Pimples or acne are a combined result of several bodily changes that occur around puberty. During puberty, secretion of the hormone called androgen increases in both boys and girls. Androgen can also increase because of hormonal changes related to pregnancy or starting or stopping birth control pills. It normally happens around teenage and makes the sebaceous (oil) glands become more active. Sebaceous glands are on the hair follicles under the skin. In humans sebaceous glands exist throughout the body except the palms and soles. There is abundance of sebaceous glands on the face. These glands produce sebum, an oily substance which carries dead skin cells through the follicles to the surface of the skin. In normal circumstances sebum is produced in small amount and is discharged through a narrow pore on the skin. But if the quantity of sebum produced is high, it is not discharged as easily. It accumulates under the skin and the part near the pore turns black because of oxidation with the air. This part is generally referred to as blackhead. Blackheads spoil the looks, and it doesn’t stop there. After a while bacteria develop in the sebum and that causes inflammation of the skin, worsening the pimple. After the sebum is removed, there remains a permanent dent on that part of the skin.
|Formation of Acne|
To some extent, genes are found to be responsible for pimples or acne. If one’s parents had pimples, once stands greater chances of having pimples. However, upon noticing the first signs of pimple certain precautions can be taken to prevent its growth.
- It is advisable to wash the face with warm water at regular intervals.
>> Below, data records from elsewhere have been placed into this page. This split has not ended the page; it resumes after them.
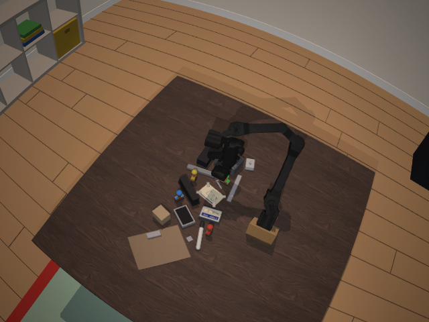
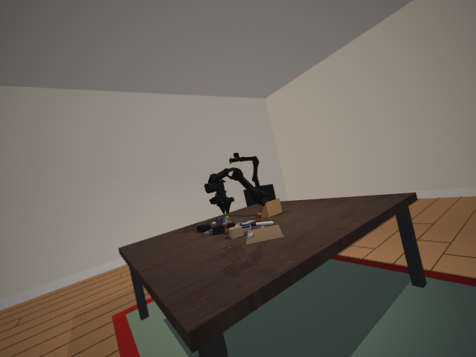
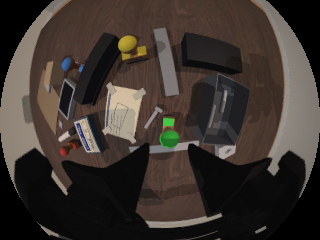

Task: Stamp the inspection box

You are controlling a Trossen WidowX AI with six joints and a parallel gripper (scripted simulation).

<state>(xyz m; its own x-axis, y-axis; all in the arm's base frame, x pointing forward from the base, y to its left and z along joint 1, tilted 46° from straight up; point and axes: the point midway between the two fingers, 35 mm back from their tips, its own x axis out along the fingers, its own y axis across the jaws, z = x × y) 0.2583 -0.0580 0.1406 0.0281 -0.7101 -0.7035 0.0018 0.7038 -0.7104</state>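
Now: the green-knobbed stamp 60 mm below my gripper tip. Round my gripper tip: yellow stamp 120 mm ahead, 60 mm to the left, 60 mm below; then cream card 90 mm to the left, 80 mm below, 20 mm ahead; then dark bin 100 mm to the right, 60 mm below, 30 mm ahead.
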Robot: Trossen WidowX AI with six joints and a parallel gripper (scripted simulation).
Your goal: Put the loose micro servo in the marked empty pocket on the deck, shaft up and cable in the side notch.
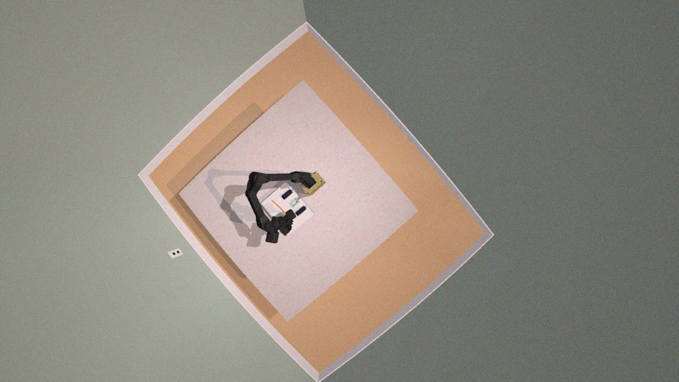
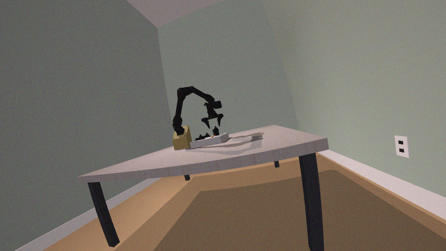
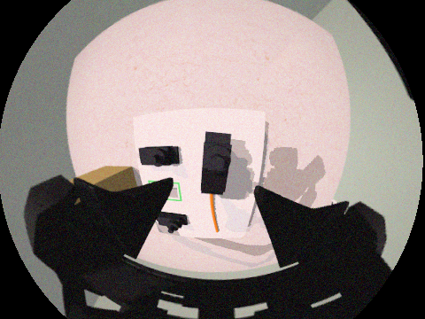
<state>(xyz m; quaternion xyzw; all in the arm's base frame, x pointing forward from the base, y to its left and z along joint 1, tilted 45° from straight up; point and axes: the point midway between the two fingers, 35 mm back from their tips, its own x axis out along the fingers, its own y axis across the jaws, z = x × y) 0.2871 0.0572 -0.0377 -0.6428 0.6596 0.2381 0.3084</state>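
The white deck lies 10 mm ahead of my gripper tip, 50 mm to the right of it and 90 mm below it.
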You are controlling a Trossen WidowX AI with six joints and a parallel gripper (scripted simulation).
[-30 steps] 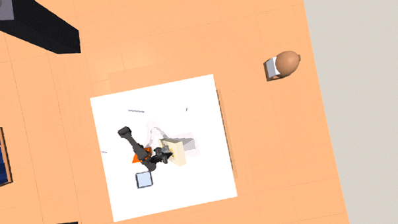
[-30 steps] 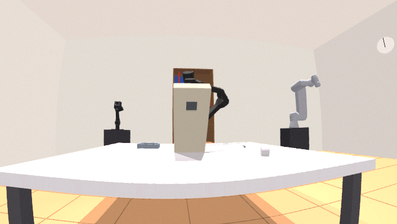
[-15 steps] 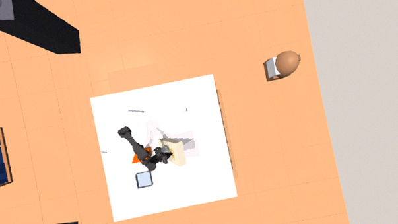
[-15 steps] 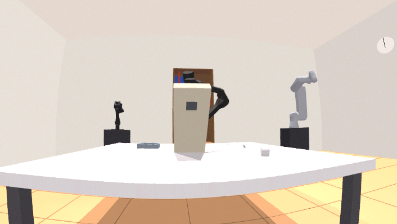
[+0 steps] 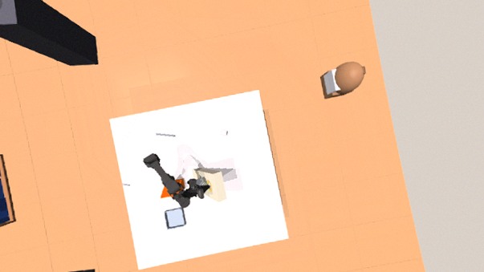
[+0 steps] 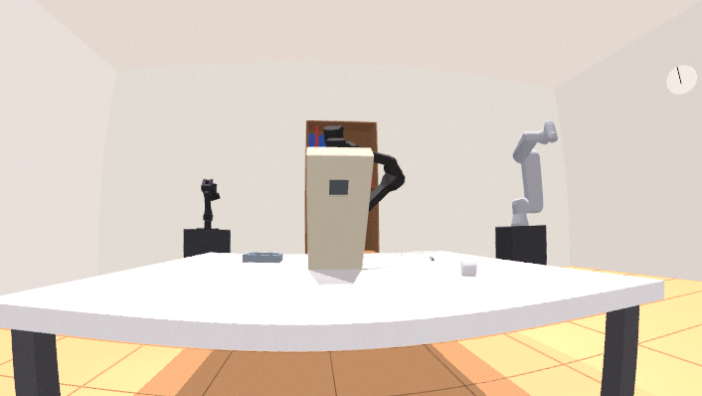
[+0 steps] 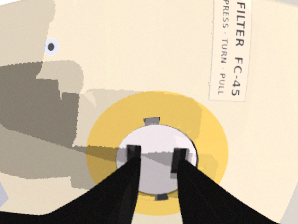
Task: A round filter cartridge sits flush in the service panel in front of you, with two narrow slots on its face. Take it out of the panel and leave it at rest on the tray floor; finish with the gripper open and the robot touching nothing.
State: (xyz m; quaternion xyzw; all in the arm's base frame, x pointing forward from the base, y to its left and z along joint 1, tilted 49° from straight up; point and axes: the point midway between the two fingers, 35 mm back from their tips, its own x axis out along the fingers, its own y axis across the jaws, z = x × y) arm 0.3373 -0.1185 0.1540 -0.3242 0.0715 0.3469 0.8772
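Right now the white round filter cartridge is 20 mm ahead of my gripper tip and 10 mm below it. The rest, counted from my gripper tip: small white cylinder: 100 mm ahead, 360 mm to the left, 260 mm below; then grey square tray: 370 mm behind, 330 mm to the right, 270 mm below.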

- Using lotions and creams is not at all advisable as cosmetics that have oily content may clog pores.
- Excessive chocolate consumption is suggested to aggravate pimples by some researchers. Although this research hasn’t found all round support, but chocolate is anyway better avoided.
- Milk and milk products are also found responsible for pimples.
If pimples or acne increase too much then a lotion containing a form of vitamin A called Retinol or an antibiotic like Tetracycline are advisable. Ultraviolet treatment may also be necessary after consulting a skin specialist.